[[ RECORDS PROVIDED, beginning ]]
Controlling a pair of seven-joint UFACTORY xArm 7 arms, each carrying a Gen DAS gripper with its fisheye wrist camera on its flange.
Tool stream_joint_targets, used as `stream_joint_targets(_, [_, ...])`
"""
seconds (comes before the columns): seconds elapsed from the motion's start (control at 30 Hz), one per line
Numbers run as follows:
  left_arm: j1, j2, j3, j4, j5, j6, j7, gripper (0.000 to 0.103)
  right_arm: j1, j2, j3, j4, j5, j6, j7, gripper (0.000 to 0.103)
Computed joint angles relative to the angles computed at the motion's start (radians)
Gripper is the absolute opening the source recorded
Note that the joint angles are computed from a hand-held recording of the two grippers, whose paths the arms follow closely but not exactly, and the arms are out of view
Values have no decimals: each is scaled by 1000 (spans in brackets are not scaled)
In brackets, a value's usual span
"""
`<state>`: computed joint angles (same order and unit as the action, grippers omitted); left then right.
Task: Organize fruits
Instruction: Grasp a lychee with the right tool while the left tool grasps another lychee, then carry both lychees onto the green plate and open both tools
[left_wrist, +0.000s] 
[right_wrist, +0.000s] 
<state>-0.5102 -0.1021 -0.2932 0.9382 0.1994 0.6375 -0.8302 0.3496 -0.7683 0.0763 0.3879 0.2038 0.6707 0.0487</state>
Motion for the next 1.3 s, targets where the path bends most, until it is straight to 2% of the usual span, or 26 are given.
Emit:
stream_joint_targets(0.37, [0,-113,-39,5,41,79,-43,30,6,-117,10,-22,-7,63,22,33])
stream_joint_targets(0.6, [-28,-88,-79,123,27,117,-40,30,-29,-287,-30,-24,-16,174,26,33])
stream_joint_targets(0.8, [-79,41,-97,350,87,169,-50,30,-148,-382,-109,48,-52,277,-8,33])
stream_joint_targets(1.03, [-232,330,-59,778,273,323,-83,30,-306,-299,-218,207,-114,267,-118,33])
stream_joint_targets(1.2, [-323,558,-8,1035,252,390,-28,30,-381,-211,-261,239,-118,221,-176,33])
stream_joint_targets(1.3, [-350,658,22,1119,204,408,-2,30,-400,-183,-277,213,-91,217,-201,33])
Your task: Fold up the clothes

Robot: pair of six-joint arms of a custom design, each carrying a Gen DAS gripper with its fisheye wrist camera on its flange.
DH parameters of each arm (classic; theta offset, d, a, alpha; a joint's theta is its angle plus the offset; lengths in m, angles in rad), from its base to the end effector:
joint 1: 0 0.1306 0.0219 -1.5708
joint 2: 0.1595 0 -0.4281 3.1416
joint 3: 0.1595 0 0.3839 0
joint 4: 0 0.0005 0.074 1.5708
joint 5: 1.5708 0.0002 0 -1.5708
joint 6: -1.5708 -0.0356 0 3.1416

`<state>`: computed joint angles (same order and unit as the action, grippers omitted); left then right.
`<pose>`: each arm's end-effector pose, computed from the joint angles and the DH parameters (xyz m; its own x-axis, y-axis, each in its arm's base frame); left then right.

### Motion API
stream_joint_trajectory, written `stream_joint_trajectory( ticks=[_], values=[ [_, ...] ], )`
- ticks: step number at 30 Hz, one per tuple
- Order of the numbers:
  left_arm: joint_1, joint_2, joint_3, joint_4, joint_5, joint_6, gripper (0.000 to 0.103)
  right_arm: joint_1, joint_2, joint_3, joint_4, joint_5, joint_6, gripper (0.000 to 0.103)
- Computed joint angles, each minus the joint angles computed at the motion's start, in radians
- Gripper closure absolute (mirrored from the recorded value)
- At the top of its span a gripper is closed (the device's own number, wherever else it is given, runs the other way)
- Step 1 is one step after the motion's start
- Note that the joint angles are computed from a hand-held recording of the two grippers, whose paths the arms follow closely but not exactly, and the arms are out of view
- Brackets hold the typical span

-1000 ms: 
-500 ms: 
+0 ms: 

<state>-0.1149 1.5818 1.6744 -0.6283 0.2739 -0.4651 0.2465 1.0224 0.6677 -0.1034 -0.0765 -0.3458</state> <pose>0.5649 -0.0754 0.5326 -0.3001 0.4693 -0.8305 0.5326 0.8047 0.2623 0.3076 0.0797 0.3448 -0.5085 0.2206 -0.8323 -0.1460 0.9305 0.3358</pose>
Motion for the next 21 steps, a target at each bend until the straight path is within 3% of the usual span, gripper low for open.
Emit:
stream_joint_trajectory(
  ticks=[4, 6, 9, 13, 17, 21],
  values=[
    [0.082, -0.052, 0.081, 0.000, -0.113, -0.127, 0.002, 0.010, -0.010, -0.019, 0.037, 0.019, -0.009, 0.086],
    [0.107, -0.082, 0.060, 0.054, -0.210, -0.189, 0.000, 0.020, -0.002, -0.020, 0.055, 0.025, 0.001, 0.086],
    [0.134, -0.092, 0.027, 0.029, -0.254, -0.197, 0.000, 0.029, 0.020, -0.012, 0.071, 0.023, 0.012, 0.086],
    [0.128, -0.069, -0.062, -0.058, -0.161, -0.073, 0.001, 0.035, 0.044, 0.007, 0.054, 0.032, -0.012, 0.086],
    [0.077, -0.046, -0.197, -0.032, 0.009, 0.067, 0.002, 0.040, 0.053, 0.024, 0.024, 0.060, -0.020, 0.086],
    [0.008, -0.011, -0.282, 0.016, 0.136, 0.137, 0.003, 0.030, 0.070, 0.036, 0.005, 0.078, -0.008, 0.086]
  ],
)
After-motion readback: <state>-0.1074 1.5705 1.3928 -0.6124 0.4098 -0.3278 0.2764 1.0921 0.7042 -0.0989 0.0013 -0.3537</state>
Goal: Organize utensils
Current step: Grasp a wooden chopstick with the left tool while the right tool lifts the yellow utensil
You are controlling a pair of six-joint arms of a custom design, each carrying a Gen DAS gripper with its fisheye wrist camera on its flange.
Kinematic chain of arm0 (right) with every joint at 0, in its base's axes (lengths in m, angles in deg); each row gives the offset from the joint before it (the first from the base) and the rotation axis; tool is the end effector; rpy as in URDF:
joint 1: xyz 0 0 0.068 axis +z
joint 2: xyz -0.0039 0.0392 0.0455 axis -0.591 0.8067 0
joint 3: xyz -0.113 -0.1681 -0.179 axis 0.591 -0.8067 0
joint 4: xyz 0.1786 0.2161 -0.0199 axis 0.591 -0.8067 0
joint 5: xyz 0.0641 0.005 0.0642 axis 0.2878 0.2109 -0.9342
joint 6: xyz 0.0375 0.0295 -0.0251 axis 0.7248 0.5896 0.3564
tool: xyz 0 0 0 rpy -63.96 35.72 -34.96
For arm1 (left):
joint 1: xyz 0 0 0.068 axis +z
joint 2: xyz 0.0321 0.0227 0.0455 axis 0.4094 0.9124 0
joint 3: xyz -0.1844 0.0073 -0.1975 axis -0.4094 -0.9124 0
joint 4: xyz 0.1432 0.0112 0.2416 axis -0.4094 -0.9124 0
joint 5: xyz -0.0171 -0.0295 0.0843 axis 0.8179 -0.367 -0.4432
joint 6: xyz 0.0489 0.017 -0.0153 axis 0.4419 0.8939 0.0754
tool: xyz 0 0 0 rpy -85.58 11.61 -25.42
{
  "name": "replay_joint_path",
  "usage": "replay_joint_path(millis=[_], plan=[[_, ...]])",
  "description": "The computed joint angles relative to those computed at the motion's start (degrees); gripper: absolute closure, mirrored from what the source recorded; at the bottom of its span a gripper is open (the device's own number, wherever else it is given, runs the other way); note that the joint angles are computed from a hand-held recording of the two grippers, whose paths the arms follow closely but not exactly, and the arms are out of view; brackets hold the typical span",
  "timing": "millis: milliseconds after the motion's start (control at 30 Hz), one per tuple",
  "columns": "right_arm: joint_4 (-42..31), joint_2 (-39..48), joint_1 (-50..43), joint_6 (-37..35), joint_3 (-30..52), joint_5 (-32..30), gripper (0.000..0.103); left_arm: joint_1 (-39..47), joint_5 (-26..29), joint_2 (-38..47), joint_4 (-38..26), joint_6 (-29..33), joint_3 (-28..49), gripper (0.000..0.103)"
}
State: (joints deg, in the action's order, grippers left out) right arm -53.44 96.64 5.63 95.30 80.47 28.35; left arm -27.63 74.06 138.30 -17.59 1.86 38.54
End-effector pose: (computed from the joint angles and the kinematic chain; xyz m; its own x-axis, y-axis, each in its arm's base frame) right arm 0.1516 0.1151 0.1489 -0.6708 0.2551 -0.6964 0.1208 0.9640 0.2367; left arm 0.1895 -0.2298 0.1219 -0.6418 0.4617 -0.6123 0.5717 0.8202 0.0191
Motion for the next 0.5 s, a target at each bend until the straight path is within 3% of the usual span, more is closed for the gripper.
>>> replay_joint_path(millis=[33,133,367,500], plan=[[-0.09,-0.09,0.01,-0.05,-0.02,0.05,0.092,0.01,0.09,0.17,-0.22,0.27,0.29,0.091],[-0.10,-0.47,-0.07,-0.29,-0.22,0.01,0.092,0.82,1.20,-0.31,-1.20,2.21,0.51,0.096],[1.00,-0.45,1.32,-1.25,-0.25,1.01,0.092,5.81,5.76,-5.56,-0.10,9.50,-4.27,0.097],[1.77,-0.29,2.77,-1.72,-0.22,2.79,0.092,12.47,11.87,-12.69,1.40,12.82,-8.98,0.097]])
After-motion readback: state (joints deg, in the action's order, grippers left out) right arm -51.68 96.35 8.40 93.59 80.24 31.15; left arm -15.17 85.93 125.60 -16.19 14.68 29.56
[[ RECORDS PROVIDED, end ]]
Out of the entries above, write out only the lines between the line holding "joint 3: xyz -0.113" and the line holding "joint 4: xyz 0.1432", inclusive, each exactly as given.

■ RESULT OF THIS TASK
joint 3: xyz -0.113 -0.1681 -0.179 axis 0.591 -0.8067 0
joint 4: xyz 0.1786 0.2161 -0.0199 axis 0.591 -0.8067 0
joint 5: xyz 0.0641 0.005 0.0642 axis 0.2878 0.2109 -0.9342
joint 6: xyz 0.0375 0.0295 -0.0251 axis 0.7248 0.5896 0.3564
tool: xyz 0 0 0 rpy -63.96 35.72 -34.96
For arm1 (left):
joint 1: xyz 0 0 0.068 axis +z
joint 2: xyz 0.0321 0.0227 0.0455 axis 0.4094 0.9124 0
joint 3: xyz -0.1844 0.0073 -0.1975 axis -0.4094 -0.9124 0
joint 4: xyz 0.1432 0.0112 0.2416 axis -0.4094 -0.9124 0

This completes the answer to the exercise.